There is a balance to be struck here. With my spouse in the nursing home, I have had to learn to manage better self care, because there is no one to take care of him or our pet if I cannot. I have faced grief, anger, sadnesses and joys, as memories and reality have played out across the lens of my recent experiences. I have had to build a home empty of someone who was a large presence in it. I have practiced changing my self-talk in order to foster confidence in my process. Each day is opportunity and challenge. I have examined my life and found things to share with my husband before it was too late to speak them and make things right. We have been in a state of deeper love since he is not home.
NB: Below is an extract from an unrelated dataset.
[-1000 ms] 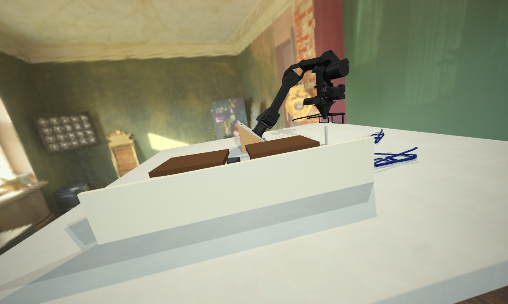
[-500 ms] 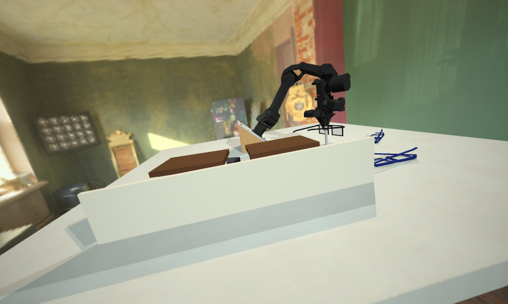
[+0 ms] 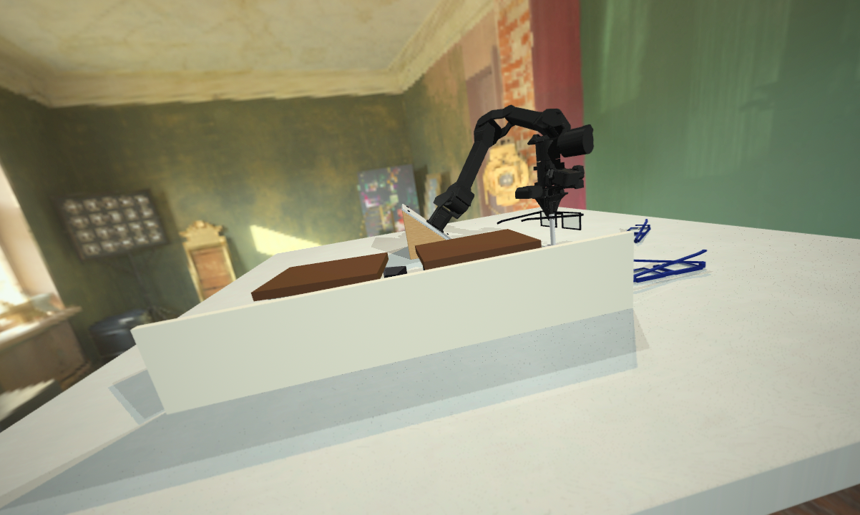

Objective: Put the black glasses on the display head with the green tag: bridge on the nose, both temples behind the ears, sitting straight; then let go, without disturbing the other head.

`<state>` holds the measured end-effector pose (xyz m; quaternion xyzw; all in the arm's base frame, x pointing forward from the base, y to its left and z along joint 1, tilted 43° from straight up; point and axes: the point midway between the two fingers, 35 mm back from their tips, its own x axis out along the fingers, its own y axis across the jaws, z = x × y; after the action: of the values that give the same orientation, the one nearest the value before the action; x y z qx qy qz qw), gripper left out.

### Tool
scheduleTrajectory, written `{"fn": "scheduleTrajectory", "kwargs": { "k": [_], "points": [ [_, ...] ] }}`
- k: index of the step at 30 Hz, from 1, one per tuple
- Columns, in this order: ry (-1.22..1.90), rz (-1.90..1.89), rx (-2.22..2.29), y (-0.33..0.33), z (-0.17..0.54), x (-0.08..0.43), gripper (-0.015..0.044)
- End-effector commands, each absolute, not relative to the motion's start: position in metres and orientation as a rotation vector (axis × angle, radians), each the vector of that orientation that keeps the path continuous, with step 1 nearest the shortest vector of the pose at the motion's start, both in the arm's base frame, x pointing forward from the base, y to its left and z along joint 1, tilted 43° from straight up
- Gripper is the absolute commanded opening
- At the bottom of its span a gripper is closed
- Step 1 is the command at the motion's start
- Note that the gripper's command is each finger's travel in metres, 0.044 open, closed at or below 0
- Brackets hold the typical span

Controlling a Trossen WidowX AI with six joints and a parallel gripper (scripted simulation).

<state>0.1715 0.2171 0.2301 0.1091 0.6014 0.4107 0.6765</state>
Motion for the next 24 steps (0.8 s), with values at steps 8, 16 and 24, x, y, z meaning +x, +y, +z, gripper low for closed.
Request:
{"fn": "scheduleTrajectory", "kwargs": {
  "k": [8, 16, 24],
  "points": [
    [1.352, 0.925, 0.246, 0.219, 0.233, 0.163, 0.0],
    [1.352, 0.925, 0.246, 0.22, 0.235, 0.158, 0.0],
    [1.352, 0.925, 0.247, 0.221, 0.236, 0.152, 0.0]
  ]
}}
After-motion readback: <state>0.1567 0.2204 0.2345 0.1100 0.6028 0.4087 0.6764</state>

It is hard for him to realize he will not come home. I could wish that his fading memory had taken him down foggy avenues of a happier past, but he is not such a person. He had commonly been very present and in charge of his life. He has a fiery will that wanders the hallways seeking escape, but he cannot remember the necessary steps of his own self-care. His dementia is hard for me to witness. Good moments happen though. I made his favorite cake for his recent birthday and family he had not seen for months arrived for the occasion. His happiness lasted several days. I pin my memories on these good moments.
But all of that aside. I began this blog today stating that I wanted to show up better in the world for myself in 2023. One of those ways is showing up for myself in writing this blog, instead of letting so much time elapse in between my efforts as I did in 2022, when I had so many life distractions to confront. One of the self-talk changes I wrote down and stuck on my wall on a 3×5 card reads: SHOW UP. FACE UNCERTAINTY. LIVE YOUR LIFE. I liked that one so much that I am actually painting it in acrylic on canvas to hang in a prominent spot in my home where I will view it coming and going every day. It reminds me to be present with courage and love for my own process. That is the kind of self-care that the events of 2022 taught me.